_TASK OBJECTIVE:_ The answer is the number of lines in the data that contain the word "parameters"; give it alone.

=======

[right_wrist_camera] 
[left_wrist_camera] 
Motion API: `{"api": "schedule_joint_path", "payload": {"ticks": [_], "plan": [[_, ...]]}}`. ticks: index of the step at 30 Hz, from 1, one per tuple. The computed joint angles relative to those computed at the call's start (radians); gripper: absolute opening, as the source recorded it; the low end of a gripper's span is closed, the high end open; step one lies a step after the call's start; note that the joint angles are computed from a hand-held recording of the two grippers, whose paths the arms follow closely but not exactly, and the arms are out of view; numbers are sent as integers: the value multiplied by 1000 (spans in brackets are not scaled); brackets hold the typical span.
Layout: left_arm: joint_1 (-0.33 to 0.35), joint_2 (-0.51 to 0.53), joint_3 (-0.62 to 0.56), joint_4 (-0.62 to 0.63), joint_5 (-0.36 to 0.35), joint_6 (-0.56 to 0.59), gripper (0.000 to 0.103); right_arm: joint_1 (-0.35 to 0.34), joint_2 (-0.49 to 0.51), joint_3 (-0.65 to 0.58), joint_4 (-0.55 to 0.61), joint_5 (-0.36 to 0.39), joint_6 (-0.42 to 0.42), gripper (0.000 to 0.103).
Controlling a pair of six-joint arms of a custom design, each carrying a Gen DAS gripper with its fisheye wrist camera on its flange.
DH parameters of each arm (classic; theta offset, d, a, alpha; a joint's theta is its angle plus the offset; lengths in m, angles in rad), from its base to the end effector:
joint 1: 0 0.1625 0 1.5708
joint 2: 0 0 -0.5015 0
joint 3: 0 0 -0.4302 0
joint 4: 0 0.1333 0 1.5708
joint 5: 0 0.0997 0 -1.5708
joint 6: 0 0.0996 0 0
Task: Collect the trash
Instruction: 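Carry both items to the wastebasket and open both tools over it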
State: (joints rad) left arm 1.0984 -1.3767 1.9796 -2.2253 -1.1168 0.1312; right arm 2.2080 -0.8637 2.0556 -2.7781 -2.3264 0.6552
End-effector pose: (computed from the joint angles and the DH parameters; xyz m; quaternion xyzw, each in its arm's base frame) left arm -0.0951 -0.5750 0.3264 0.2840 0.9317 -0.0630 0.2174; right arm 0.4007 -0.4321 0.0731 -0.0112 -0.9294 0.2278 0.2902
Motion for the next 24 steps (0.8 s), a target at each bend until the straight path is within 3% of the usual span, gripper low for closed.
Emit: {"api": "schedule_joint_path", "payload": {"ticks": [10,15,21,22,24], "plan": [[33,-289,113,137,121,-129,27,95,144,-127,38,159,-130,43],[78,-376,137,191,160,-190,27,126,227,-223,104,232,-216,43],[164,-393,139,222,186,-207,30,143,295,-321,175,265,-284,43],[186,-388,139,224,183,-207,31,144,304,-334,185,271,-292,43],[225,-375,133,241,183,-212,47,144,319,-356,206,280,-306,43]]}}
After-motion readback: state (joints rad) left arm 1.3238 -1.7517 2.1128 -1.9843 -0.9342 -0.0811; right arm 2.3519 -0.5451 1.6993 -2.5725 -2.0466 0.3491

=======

_SOLUTION TO THIS EXERCISE:_ 2